*** Recorded data ***
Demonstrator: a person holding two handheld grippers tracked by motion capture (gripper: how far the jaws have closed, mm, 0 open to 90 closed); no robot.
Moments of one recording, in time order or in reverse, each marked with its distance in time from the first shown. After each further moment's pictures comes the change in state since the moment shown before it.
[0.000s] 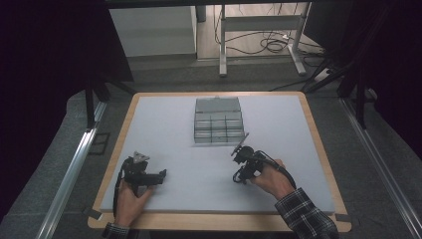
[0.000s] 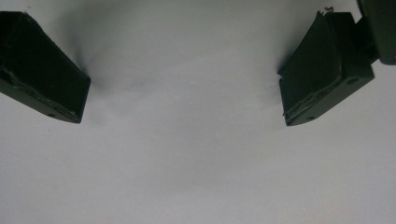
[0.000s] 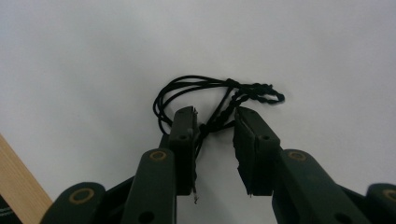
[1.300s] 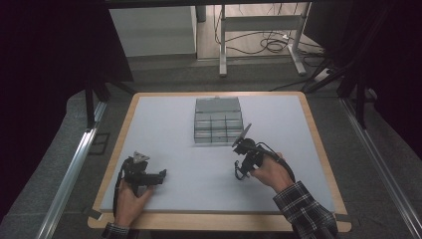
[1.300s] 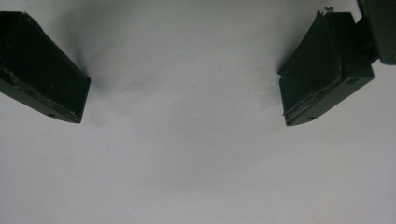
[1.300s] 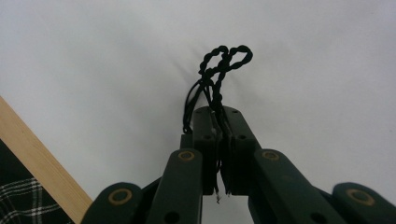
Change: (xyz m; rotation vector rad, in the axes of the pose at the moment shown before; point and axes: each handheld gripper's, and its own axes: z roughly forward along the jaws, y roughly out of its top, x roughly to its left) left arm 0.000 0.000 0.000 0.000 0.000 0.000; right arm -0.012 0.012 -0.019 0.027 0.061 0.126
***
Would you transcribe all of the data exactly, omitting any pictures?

Demonstrator: a person holding two handheld grippers tracked by motion capture (gripper: how far the jaws have closed, mm, 0 open to 90 closed); no robot.
Moments of one recording, in time order or in reverse, each marked with its distance in time from the first shown. After each further moment's pictures comes the change in state since the moment shown before it.
[0.000s] 
[0.000s] 
[0.000s] 
[1.300s] 
[1.300s] 
[1.300s] 
Change: (xyz m; rotation vector rad, in the axes of the pose at the moment shown before; point and axes: each handheld gripper's, and its own axes: z roughly forward along the jaws, y roughly out of its top, x roughly to its left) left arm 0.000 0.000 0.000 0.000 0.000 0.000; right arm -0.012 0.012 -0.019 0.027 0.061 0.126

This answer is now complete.